• [Task directions]
When you output the entries, begin with the first line and end with the line containing "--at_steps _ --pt", keeping each line exactly as it is.

[Collection entries]
********

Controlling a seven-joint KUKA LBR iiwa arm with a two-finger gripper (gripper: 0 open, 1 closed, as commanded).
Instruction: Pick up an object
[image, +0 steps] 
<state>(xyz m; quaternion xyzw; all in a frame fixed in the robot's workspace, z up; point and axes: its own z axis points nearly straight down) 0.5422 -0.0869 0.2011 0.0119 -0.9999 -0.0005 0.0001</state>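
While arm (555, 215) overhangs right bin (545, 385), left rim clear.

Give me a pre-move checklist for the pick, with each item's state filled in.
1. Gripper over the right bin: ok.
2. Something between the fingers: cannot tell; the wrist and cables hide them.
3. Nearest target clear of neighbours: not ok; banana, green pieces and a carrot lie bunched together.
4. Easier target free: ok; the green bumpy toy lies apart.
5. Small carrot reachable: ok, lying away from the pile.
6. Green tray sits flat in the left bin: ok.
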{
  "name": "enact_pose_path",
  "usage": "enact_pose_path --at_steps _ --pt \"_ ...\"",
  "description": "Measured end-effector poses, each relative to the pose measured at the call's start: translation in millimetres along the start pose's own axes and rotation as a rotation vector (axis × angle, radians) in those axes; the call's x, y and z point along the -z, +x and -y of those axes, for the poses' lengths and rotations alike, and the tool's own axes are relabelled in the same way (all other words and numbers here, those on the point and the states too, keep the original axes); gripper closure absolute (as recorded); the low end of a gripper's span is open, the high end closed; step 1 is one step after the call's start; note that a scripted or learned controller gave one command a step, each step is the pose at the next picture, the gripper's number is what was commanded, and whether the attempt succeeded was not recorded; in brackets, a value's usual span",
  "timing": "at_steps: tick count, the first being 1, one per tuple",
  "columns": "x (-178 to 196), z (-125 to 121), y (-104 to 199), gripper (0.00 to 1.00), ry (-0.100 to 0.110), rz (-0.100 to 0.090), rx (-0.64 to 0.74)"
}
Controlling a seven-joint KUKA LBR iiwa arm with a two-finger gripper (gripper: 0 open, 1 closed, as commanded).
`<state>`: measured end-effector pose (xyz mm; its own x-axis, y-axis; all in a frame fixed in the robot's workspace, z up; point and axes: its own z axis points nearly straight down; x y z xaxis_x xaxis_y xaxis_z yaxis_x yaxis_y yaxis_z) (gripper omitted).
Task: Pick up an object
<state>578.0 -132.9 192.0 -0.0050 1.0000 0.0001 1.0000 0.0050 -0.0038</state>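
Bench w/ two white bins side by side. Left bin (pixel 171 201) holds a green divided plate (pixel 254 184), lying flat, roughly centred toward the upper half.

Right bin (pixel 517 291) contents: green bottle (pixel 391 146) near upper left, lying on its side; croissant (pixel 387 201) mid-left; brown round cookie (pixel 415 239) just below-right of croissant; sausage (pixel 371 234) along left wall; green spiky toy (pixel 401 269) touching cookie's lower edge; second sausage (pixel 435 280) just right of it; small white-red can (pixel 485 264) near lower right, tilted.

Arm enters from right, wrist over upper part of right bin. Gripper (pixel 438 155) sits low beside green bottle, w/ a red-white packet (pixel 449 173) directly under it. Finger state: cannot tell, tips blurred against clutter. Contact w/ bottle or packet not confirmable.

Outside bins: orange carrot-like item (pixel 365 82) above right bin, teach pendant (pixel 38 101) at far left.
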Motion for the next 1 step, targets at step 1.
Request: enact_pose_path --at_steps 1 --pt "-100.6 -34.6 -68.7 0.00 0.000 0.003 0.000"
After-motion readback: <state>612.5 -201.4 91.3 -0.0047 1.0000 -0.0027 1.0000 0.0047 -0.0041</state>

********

• [Written response]
Controlling a seven-joint KUKA LBR iiwa arm with a two-finger gripper (gripper: 0 open, 1 closed, as commanded).
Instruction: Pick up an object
[image, +0 steps] 
<state>(xyz m; quaternion xyzw; all in a frame fixed in the robot's workspace, z up; point and axes: its own z axis points nearly straight down) 0.5422 -0.0869 0.2011 0.0119 -0.9999 -0.0005 0.0001</state>
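While arm (555, 215) overhangs right bin (545, 385), left rim clear.

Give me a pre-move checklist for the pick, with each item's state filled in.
1. Gripper over the right bin: ok.
2. Something between the fingers: cannot tell; the wrist and cables hide them.
3. Nearest target clear of neighbours: not ok; banana, green pieces and a carrot lie bunched together.
4. Easier target free: ok; the green bumpy toy lies apart.
5. Small carrot reachable: ok, lying away from the pile.
6. Green tray sits flat in the left bin: ok.
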{
  "name": "enact_pose_path",
  "usage": "enact_pose_path --at_steps _ --pt \"_ ...\"",

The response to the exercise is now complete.